Atsuhiro Muto, a Temple University associate professor of earth & environmental science, is part of a $1.5-million, three-year pilot research effort funded by the National Science Foundation. The goal: to determine if swarms of marine robots operating in ocean waters underneath Antarctic ice shelves could answer key questions about sea-level rise caused by climate change.
Muto, who focuses on polar geophysics and glaciology, has conducted research in Antarctica for two decades. That research, in part, has focused on the Thwaites Glacier, which is as large as Florida. Current modeling predicts that the melting glacier could raise global sea levels in the coming centuries by more than two feet—and trigger the collapse of the entire West Antarctic Ice Shelf that would raise global sea levels by about 10 feet.
One of the key questions revolves around the shape and the size of ice cavities underneath the ice shelves caused by ocean currents and rising water temperatures. These cavities are many miles away from the open ocean and more than 1,000 meters deep, making them difficult to assess. To collect data, Muto has used seismic and gravity methods. Other researchers have drilled down through the ice but, because the process is so time-consuming and labor-intensive, they have only been able to drill one or two holes per season. A handful of autonomous, remotely operated submarines have also been sent underneath the ice, but few are available and using them is expensive and risky.

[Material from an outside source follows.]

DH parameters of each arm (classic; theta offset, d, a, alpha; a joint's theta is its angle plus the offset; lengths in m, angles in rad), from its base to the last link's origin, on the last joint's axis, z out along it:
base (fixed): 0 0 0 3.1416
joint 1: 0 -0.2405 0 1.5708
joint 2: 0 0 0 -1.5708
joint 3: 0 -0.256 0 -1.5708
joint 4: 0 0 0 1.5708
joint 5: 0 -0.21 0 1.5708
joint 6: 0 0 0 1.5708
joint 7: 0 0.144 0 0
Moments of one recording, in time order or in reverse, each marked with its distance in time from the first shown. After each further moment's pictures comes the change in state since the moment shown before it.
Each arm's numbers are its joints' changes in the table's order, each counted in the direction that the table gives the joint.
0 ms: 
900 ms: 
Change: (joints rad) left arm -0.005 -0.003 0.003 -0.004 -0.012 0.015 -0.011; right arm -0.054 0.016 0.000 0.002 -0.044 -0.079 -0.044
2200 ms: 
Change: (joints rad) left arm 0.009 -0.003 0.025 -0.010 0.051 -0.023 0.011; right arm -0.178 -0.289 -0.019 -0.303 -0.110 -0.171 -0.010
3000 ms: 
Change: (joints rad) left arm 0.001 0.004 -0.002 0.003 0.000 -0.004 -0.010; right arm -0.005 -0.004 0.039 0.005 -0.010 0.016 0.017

“So, we have been doing what we can but we still don’t have enough data about what’s actually happening,” says Muto. In response, a year ago Muto participated in a three-day NSF workshop where several dozen scientists and engineers brainstormed about innovative technologies that could potentially gather much more data. The result: the MOTHERSHIP project, which would result in an autonomous mothership submarine launching tens to hundreds of smaller, cheaper “passenger” robots to explore difficult-to-reach under-ice cavities.
“If successful,” says Muto, “it could exponentially enhance our understanding about what is occurring at this critical intersection between the ice sheet and ocean—and provide invaluable data to address global sea-level rise concerns.”

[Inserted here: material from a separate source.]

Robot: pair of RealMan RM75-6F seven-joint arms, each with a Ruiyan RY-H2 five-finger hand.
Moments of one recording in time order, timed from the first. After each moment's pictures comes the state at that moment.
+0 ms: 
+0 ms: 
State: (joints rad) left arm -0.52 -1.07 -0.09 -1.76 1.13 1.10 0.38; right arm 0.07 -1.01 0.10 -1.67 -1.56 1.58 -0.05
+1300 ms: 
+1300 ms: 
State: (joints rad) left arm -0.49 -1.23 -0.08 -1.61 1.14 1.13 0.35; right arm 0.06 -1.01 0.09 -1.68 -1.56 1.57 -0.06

In addition to Muto, the seven-member coast-to-coast network of researchers includes: an autonomous submarine technology expert; a communications engineer developing underwater acoustic communication networks; a mechanical engineer responsible for robot fabrication; a roboticist designing the deployment and retrieval system for the small robots; a computer engineer specializing in swarm control and coordination; and an oceanographer. Besides Temple University, the other researchers are associated with Brigham Young, Oregon State, Purdue and West Virgina universities and the Woods Hole Oceanographic Institution.
During the three-year pilot project, the concept will be tested in a pool, and then in an open lake and underneath lake ice. If successful, the researchers expect that the robots could be deployed underneath Antarctic ice sheets within seven to 10 years from now. The researchers believe the technology also has the potential to detect and monitor underwater phenomena, including algal blooms and post-disaster conditions such as oil spills.